The researchers pointed out that if this check results in an attack condition, the script will drop a JavaScript file named “word_data.js” into the TEMP folder, which once parsed and run, it becomes a JavaScript backdoor for FIN7 The organization has been adopting the technology since 2018. From there, FIN7 can further infiltrate the victim’s machine, steal data and conduct network reconnaissance, followed by lateral movement.

FIN7 (aka Carbanak Group or Navigator Group) is a well-known threat group that has been operating since at least 2015. The gang typically attacks victims with malware-laden phishing files that then infiltrate systems to steal card data and sell it. The gang has been tweaking new malware arsenals, and it’s also targeting PoS systems in casual restaurants, casinos and hotels. The gang has also increased ransomware and data breach attacks since 2020, leveraging the ZoomInfo service to select targets based on revenue.

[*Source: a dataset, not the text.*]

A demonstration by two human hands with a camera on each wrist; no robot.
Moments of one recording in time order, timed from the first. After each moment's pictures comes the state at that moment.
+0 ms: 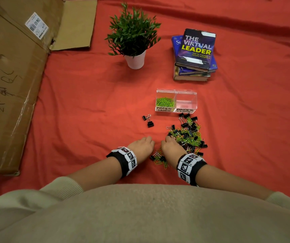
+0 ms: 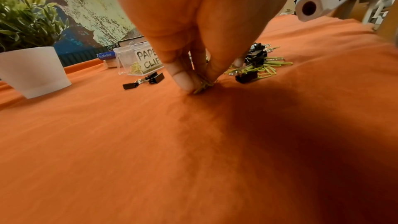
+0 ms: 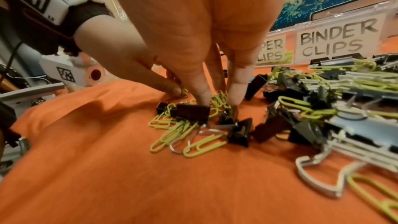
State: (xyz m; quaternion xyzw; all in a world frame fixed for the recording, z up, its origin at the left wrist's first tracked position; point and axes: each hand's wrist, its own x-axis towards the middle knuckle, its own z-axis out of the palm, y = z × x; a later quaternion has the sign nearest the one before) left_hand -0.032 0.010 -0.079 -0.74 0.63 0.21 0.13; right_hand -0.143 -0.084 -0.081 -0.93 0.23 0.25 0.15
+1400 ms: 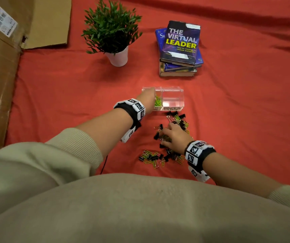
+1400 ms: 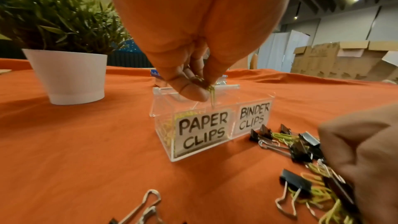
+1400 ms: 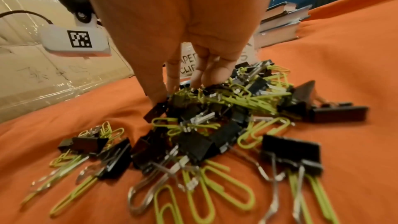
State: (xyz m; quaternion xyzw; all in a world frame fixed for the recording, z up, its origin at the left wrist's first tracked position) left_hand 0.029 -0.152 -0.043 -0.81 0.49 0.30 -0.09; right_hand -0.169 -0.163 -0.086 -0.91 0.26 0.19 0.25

The group has now caught the attention of the U.S. Department of Justice, which believes that FIN7 stole more than 15 million payment card records and caused more than $1 billion in damages. In the U.S. alone, the group disrupted networks of organizations in 47 states and the District of Columbia, according to the Justice Department, which in June sentenced an attacker to seven years in prison and a $2.5 million fine for payment card theft, among other charges. Arrests and convictions of people are also plaguing the government.

However, strict laws have not stopped the group from attacking. A month later, it’s back, successfully attacking multiple law firms using legal complaints from liquor companies involving Jack Daniels whisky as bait.

FIN7 is one of the most notorious cyber-financial criminal groups as they steal vast amounts of sensitive data through numerous techniques and attack surfaces. Despite the government’s full-scale arrests and sentences, including alleged higher-level members, the group remains as active as ever. U.S. prosecutors put the group at about 70 people, meaning the group is likely to make up for lost personnel, as other outsiders may join.